Other pitfalls, too, could be avoided by placing each victim of police brutality within a timeline. For example, there have recently been important analyses on the tendency of brands and corporations to commodify Black lives. “As brands all over the world are taking a stand,” writes Leonie Annor-Owiredu, the questions should be: “where were you then, why now, and for how long will you take a stand?”
“Brands must be willing to take on struggles,” she continues, “instead of simply supposing/announcing themselves to be allies to the cause.” Context also plays a part in highlighting the Wall of Moms, a group that Dani Blum observes first started at the Portland protests but more recently have mobilized collectives across the country. Arm-in-arm, they have formed human shields between protestors and federal agents.
While admirable, McKensie Mack noted in a Facebook post that Black mothers in Englewood have been protesting violence in their community for years by creating a wall of justice around it in the same way as the Wall of Moms, by using their bodies as a shield. “We have a history,” Mack reminds her readers. “Let’s honor it. Let’s tell it right.”
By placing targeted groups—whether Palestinians or African Americans—at the center of their struggles, by placing those movements within historical contexts, there is a continuity that is less likely to be commodified by opportunists who soon move on to the next thing when they get tired.
It also makes clear that certain communities have entire systems and structures set against them.

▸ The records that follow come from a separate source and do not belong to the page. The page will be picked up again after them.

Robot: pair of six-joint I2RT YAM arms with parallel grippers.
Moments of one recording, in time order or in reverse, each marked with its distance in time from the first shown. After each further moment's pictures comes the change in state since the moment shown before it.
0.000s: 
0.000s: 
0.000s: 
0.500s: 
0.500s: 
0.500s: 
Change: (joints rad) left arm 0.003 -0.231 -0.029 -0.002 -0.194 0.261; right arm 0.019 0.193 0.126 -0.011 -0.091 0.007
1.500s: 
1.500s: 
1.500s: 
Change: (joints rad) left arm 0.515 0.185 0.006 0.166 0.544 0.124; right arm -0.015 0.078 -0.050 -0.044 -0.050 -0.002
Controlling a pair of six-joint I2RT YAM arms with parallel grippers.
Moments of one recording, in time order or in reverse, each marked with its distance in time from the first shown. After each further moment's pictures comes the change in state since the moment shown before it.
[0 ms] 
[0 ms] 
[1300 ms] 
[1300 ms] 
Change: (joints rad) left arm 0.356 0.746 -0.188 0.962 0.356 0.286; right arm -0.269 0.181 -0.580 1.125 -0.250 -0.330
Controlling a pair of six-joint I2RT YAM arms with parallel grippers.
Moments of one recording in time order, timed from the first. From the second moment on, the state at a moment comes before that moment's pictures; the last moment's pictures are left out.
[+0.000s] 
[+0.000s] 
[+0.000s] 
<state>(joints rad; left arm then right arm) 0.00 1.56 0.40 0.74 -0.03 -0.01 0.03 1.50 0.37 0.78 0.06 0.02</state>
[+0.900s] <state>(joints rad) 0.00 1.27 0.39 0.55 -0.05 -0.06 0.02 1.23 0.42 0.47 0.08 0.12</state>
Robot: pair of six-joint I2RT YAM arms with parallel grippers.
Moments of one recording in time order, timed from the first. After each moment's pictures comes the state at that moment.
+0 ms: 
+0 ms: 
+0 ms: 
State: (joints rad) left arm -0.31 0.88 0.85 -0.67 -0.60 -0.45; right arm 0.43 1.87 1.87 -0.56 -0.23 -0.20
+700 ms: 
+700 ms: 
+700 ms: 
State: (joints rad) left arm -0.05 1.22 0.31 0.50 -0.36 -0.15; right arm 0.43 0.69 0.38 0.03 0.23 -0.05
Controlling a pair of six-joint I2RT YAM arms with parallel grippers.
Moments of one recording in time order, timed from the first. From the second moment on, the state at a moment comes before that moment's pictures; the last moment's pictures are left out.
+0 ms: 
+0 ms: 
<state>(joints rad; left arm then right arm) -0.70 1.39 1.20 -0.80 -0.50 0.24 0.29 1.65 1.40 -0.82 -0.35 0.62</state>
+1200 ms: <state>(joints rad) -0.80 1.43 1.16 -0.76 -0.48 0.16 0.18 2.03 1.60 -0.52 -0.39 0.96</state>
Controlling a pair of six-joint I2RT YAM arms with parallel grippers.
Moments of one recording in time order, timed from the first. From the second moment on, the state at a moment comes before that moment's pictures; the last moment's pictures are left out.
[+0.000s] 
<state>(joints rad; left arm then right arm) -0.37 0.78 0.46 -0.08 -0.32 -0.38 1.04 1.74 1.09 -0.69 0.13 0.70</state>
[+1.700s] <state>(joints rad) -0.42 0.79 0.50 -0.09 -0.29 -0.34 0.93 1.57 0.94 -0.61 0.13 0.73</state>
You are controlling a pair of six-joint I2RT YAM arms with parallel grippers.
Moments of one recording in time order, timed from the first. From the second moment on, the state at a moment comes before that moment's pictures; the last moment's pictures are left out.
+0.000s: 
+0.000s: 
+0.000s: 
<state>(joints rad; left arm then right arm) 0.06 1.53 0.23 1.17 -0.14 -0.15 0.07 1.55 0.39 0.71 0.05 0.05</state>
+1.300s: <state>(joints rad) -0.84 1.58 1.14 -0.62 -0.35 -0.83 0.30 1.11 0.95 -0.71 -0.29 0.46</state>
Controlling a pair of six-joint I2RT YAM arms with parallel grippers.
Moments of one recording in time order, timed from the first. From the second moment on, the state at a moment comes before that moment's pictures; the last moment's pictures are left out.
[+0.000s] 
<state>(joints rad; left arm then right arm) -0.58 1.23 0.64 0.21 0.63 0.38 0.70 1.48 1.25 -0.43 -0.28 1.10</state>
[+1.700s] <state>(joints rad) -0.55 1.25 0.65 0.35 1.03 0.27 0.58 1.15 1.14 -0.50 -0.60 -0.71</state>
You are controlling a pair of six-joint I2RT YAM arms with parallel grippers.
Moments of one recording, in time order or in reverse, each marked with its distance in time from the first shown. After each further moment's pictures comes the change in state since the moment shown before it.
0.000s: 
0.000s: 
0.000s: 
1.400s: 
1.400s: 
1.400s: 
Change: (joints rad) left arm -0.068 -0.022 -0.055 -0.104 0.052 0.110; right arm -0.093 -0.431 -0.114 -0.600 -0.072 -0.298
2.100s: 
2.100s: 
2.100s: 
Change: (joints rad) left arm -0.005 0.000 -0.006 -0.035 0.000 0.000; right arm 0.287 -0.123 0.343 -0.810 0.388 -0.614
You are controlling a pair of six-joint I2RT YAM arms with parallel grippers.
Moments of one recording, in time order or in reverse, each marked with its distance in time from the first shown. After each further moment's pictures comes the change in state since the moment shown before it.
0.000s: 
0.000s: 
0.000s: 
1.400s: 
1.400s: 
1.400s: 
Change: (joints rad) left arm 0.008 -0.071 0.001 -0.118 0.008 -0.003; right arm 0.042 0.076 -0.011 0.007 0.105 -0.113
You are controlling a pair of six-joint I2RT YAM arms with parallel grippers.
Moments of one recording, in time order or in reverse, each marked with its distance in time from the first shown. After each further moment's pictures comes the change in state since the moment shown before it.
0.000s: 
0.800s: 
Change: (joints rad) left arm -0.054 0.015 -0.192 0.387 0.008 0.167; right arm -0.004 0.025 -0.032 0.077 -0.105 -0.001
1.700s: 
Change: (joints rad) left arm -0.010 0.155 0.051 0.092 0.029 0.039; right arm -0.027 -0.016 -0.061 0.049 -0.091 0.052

George Floyd and Mohammed Abu Khdeir were not one-time tragedies, but rather the latest in an entire history of atrocities meted out by settler-colonial states.
“The revolution won’t be sustained in diversity schemes,” Annor-Owiredu warns. It requires structural changes to bring about real justice.
Palestinians and people of color understand the importance of narration from below. In the words of journalist Ramzy Baroud, such history must rely on “the collective memory of the Palestinian people,” an accounting that defines “what it means to be Palestinian…what they stand for as a nation, and why they have resisted for years..”
– Benay Blend earned her doctorate in American Studies from the University of New Mexico. Her scholarly works include Douglas Vakoch and Sam Mickey, Eds. (2017), “’Neither Homeland Nor Exile are Words’: ‘Situated Knowledge’ in the Works of Palestinian and Native American Writers”. She contributed this article to The Palestine Chronicle.